Em “La Calle del Infierno” estão em jogo amizade e traição, fidelidade e verdade… Mas também liberdade, opressão e revolta…
O texto coloca a questão com toda a clareza: “qual é o valor de uma amizade?” Ou, na simplicidade economicista da personagem Juani: “qual é o valor de uma amizade em termos quantitativos?”.
Vivemos o tempo da troca – dizem que tudo se troca…
O tempo da precariedade – apregoam que tudo muda…
O tempo da necessidade – repetem que nada é possível…

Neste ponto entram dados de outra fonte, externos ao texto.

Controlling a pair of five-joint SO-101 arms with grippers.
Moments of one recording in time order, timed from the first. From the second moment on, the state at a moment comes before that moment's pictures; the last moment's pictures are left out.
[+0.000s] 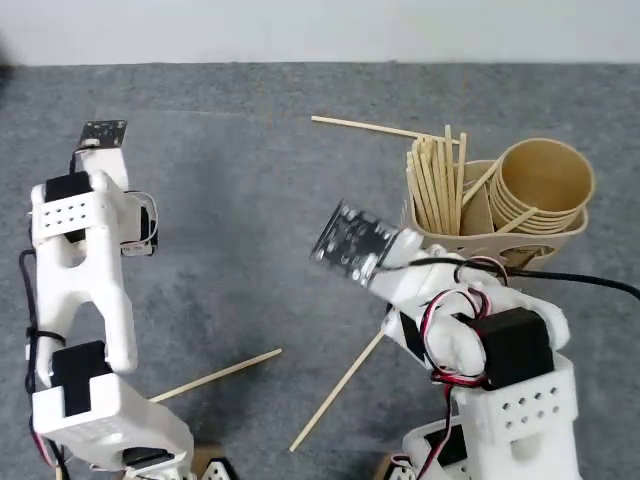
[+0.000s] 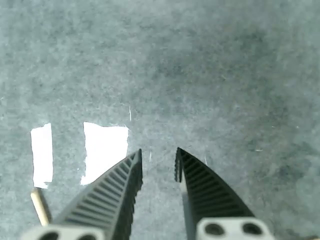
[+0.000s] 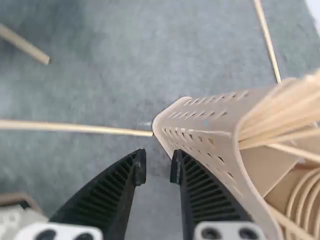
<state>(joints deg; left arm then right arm) -19.4 7.3 8.5 78.4 -1.2 -20.2 -48.7 18.4 97.1 46.0</state>
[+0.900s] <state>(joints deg) -19.6 7.3 8.5 78.4 -1.3 -37.3 -47.9 56.7 82.8 70.5</state>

No fundo do poço da crise financeira e económica, para que serve a amizade? Perante a necessidade do emprego, do salário, da poupança, da sobrevivência económica, quanto é que ela vale? O que será primeiro sacrificado, um bom amigo ou uma boa posição? A consideração do amigo ou uma quantia considerável? Um momento de amizade ou um ano de hipoteca?
Nos sonhos e nas paixões, nas fraquezas e nas grandezas, nas verdades e nas traições de cada uma das personagens, ressaltam os nossos próprios demónios. Estas mulheres são quaisquer mulheres. Somos nós.
Qualquer um poderá, alguma vez, subir à roda gigante e, arrancando o véu da opressão, gritar a sua revolta.
Faltará perguntar ainda: o que fazer com a revolta?